To control this, the researchers decided to tether EGF to a scaffold, preventing the stem cells from eating it up and allowing continuous EGF exposure on the cell surface.

"Putting them on a scaffold is appealing because then you can control the concentration and location and so forth," Griffith said. The ceramic and polymer scaffold, which remains in the patient's body during healing but then resorbs, also provides structure for the stem cells as they grow into new bone cells.

"We found that when EGF was tethered to the surface it elicited different cell responses than it did when given to cells in the usual soluble form," Griffith said. "When tethered, it protected the cells from being killed by pro-death inflammatory signals. The soluble version of the factor did not protect cells."

So far all of the experiments have been done in vitro, or outside the body, but the researchers are currently planning studies in animals.

Griffith, who does not work with human embryonic stem cells, believes that adult stem cells offer promising therapeutic possibilities.

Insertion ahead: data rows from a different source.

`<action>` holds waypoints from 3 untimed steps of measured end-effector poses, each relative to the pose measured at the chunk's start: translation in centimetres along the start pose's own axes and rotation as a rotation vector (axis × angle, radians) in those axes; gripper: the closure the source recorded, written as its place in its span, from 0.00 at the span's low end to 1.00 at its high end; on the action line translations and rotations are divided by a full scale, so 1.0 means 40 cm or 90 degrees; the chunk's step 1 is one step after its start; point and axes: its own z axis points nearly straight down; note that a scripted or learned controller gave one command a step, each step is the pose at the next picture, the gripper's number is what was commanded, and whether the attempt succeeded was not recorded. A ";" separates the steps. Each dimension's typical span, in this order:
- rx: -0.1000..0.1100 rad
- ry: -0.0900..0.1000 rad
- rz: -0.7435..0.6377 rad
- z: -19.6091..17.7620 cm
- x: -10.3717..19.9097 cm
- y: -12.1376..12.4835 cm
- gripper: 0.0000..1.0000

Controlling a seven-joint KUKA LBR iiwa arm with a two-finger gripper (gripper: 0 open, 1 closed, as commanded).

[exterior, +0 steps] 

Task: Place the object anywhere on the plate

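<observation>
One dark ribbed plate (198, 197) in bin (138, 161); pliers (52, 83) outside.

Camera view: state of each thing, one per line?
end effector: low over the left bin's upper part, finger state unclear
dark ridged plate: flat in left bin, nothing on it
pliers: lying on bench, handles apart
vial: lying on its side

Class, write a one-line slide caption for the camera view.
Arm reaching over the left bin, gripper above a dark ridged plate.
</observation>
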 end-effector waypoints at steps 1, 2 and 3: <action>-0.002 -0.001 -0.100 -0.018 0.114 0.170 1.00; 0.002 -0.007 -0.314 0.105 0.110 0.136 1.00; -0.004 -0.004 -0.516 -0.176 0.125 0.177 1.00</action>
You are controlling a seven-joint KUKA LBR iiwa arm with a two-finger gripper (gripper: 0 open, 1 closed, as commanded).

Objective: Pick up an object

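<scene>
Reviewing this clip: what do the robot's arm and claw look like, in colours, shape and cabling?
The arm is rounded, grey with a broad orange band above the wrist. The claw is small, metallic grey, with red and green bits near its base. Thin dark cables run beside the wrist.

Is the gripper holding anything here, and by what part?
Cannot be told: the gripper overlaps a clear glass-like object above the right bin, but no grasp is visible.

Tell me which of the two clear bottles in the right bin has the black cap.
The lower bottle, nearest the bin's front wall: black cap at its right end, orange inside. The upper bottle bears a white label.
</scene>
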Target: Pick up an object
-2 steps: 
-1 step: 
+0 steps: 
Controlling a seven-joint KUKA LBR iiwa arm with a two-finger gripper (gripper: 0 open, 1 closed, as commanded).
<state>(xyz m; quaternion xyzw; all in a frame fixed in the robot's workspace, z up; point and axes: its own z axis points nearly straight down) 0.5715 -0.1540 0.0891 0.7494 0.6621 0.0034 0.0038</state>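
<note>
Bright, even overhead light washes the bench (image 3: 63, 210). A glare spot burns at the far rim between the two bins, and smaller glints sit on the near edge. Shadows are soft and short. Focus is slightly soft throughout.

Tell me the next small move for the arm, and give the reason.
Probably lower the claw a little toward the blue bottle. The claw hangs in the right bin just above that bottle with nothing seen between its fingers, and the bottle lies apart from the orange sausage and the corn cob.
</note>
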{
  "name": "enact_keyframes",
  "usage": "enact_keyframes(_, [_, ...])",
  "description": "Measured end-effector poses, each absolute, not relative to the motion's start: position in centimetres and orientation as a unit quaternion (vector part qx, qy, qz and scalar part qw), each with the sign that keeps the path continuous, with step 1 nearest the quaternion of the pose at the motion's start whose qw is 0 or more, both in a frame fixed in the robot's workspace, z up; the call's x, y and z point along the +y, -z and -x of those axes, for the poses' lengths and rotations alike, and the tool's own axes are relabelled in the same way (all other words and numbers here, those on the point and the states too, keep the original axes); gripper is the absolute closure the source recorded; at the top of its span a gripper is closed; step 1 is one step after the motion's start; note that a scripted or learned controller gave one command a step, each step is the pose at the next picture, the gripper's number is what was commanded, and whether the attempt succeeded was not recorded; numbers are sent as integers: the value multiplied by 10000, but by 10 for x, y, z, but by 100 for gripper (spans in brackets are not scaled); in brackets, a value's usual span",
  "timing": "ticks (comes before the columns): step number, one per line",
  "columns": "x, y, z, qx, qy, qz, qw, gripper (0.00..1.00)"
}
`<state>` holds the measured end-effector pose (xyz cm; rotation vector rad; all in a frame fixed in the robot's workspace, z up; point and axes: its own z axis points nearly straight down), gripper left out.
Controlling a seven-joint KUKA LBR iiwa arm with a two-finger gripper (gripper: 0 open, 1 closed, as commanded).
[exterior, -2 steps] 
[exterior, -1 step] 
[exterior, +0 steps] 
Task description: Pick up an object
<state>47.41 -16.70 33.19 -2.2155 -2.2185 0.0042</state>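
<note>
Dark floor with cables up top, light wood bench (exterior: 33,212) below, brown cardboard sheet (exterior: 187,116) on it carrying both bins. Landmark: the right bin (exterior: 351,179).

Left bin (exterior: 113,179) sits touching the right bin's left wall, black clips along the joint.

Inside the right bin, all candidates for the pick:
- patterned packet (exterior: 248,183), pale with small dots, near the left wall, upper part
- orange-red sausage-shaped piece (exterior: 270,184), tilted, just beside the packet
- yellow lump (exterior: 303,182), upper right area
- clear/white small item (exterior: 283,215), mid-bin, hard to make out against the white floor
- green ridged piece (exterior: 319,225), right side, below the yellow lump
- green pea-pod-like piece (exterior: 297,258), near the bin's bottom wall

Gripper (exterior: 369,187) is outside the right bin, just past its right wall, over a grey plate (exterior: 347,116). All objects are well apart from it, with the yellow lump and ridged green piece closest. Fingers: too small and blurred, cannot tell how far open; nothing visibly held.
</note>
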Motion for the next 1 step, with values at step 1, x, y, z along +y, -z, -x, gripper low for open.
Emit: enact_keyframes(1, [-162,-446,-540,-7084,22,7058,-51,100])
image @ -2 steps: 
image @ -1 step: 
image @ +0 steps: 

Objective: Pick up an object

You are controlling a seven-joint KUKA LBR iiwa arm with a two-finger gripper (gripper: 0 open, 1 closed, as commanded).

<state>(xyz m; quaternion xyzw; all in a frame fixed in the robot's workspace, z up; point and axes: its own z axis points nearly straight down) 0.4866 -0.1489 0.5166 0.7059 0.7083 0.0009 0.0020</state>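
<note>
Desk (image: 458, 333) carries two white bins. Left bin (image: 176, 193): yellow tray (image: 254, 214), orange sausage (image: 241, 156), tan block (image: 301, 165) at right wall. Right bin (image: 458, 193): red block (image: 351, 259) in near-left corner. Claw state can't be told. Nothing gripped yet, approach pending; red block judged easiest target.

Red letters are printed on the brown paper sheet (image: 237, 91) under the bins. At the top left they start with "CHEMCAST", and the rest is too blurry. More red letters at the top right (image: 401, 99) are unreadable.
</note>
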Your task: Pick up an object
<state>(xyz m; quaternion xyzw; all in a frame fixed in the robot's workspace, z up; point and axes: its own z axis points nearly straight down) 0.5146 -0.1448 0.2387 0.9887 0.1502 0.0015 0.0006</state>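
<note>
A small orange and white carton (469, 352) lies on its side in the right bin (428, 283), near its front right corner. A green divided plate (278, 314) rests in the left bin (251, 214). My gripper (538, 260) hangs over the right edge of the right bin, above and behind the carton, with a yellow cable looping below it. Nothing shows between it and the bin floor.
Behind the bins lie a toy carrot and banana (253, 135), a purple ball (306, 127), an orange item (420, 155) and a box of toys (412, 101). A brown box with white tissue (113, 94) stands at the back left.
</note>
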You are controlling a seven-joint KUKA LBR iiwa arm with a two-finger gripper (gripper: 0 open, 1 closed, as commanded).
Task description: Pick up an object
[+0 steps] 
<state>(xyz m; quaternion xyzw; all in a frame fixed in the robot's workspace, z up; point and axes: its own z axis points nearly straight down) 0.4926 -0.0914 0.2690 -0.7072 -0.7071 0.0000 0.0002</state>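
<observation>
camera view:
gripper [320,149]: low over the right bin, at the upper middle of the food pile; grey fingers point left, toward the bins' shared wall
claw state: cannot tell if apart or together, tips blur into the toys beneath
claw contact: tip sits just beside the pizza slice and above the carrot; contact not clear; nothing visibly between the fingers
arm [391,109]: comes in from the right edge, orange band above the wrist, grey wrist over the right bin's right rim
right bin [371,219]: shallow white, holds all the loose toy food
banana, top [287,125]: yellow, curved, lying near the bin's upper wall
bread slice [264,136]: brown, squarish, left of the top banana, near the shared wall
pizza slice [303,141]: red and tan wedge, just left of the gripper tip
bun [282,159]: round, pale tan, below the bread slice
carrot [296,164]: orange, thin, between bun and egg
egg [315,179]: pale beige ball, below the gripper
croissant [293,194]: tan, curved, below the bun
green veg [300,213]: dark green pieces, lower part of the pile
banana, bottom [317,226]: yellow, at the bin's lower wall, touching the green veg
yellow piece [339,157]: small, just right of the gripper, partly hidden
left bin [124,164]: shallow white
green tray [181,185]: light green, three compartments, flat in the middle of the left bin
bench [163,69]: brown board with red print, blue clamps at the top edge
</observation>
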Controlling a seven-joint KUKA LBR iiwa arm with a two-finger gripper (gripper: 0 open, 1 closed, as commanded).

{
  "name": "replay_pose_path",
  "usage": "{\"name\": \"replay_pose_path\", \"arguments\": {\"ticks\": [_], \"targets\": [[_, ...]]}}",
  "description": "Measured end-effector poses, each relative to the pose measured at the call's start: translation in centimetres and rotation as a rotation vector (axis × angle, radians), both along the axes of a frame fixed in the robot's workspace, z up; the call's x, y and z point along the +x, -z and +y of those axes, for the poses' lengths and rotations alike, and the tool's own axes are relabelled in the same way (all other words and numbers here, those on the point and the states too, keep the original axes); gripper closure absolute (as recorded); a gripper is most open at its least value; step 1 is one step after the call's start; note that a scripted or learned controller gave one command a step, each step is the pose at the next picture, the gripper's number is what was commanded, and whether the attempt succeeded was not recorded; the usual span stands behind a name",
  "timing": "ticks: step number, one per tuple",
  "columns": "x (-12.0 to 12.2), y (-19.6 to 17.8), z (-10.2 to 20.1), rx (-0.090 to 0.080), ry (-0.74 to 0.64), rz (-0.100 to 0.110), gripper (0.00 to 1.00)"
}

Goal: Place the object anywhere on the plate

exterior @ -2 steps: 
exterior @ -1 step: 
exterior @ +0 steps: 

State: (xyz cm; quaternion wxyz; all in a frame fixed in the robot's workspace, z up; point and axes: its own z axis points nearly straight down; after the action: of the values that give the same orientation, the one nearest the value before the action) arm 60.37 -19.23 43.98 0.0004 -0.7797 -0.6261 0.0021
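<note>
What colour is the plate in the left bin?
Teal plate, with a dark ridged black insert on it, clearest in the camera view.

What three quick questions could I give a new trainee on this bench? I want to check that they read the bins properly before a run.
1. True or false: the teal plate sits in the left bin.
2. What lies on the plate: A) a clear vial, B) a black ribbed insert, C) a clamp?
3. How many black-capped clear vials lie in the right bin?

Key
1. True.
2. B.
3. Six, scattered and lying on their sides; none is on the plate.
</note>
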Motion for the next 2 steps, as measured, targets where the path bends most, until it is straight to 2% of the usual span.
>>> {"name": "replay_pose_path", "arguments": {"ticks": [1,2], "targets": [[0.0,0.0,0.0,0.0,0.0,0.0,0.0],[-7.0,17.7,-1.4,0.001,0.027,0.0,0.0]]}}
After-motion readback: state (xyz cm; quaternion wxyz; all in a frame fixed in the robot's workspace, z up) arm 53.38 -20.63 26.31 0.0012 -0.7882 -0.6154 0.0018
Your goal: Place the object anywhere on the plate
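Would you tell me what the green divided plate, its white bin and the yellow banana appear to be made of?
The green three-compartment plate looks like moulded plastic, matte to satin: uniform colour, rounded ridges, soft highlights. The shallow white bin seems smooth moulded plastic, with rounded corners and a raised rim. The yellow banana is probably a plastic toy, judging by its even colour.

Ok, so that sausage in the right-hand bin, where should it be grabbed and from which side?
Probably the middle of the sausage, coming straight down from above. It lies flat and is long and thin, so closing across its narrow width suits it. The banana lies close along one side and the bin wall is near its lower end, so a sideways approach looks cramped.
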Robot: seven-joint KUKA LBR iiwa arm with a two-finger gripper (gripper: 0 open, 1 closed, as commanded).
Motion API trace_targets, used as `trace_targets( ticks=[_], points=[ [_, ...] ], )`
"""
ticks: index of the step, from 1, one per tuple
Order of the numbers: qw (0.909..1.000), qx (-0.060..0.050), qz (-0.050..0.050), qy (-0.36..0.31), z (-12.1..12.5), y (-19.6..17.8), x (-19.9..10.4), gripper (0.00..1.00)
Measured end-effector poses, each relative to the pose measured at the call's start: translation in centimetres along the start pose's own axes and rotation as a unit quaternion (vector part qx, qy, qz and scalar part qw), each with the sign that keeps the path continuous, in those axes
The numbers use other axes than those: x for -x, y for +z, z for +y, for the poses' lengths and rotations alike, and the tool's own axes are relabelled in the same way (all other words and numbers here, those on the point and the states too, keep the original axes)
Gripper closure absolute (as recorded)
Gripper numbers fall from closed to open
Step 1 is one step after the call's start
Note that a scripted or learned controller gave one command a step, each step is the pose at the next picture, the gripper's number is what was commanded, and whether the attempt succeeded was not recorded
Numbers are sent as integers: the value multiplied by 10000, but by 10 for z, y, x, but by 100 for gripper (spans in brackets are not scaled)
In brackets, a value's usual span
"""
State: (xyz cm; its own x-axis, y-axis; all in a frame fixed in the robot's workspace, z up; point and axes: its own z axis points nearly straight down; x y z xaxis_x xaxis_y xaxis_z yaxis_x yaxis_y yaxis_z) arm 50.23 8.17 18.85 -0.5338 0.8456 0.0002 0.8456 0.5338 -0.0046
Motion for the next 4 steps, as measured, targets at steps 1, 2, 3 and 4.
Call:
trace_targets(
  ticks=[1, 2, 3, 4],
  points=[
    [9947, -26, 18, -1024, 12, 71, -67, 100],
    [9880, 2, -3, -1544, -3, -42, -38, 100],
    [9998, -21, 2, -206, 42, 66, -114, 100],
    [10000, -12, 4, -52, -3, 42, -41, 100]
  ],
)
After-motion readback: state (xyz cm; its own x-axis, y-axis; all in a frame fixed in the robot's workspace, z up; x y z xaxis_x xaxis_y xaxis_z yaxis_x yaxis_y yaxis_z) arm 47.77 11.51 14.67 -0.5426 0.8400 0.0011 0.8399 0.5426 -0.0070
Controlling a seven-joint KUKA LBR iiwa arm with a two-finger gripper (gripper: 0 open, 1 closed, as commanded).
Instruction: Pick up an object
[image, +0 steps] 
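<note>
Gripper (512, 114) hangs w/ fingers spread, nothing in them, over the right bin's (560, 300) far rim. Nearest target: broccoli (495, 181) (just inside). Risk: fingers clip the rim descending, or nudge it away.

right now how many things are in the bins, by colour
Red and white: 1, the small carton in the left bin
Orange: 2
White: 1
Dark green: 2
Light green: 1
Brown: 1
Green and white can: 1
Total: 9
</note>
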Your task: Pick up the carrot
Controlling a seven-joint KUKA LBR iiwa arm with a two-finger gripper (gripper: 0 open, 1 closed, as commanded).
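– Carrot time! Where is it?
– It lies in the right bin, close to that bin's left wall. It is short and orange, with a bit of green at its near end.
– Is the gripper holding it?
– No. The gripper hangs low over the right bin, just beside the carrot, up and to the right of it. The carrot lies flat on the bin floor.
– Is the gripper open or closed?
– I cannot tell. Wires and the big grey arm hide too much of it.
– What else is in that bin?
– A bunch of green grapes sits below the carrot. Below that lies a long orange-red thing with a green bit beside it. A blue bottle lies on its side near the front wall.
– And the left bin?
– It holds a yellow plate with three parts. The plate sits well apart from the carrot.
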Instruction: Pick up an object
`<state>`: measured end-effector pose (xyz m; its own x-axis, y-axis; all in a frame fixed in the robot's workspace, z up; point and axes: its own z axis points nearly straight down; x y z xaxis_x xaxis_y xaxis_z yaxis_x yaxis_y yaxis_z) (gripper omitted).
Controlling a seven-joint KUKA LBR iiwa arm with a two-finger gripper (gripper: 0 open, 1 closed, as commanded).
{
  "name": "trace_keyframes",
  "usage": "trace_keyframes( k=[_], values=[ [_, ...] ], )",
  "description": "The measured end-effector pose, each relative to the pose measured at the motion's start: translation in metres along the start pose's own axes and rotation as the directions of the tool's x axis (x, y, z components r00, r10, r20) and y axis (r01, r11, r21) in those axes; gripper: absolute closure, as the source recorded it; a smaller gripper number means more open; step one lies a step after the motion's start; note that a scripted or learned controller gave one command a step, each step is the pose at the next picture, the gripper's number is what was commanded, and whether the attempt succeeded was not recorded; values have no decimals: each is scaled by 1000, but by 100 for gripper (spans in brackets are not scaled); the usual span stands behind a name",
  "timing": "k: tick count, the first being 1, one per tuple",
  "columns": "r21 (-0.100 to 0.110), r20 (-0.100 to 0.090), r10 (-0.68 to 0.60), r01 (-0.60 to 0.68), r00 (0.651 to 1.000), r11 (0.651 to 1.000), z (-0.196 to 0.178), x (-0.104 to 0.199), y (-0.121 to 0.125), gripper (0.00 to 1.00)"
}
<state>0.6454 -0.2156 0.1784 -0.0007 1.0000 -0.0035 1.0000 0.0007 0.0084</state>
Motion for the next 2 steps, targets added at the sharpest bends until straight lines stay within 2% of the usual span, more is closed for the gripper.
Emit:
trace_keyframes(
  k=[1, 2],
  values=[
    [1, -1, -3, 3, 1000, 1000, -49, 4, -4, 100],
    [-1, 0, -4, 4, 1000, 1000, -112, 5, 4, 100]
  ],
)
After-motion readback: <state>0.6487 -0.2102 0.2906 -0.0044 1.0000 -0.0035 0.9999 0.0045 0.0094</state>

"I'm very optimistic about the potential for adult stem cells to be useful clinically for the problems I work on, since there are already some clinical successes based on these cells" she said. "Continuing, careful, methodical work will lead to improved therapies based on adult stem cells. We are aiming to expand the range of therapies that work in the clinic." Griffith is one of several MIT biological engineering faculty members who work with adult stem cells but not human embryonic stem cells.

Griffith is also one among many scientists around the world who have at least some objections to creation of human embryonic stem cells, for a variety of reasons. She says her current focus on adult stem cells is driven largely by the interesting science and the feasibility for near-term clinical use for the types of cells she investigates. However, she also avoids research with human embryonic stem cells following a personal experience with in vitro fertilization almost 10 years ago.

"Like some other scientists I know, my personal views about creating human ES cell lines changed when confronted with the reality of doing so from my own embryos. After this experience, I was not comfortable conducting human ES cell research myself, and I have a better understanding of why some scientists object to all work with human ES cells," she said. She also said she feels her personal views, and those of others, are respected in the scientific community.

Currently, federally funded research is only allowed on certain established lines of embryonic stem cells, although a few states, including California and Connecticut, offer state funding for broader embryonic stem cell research. There are no legal restrictions on funding to study adult stem cells.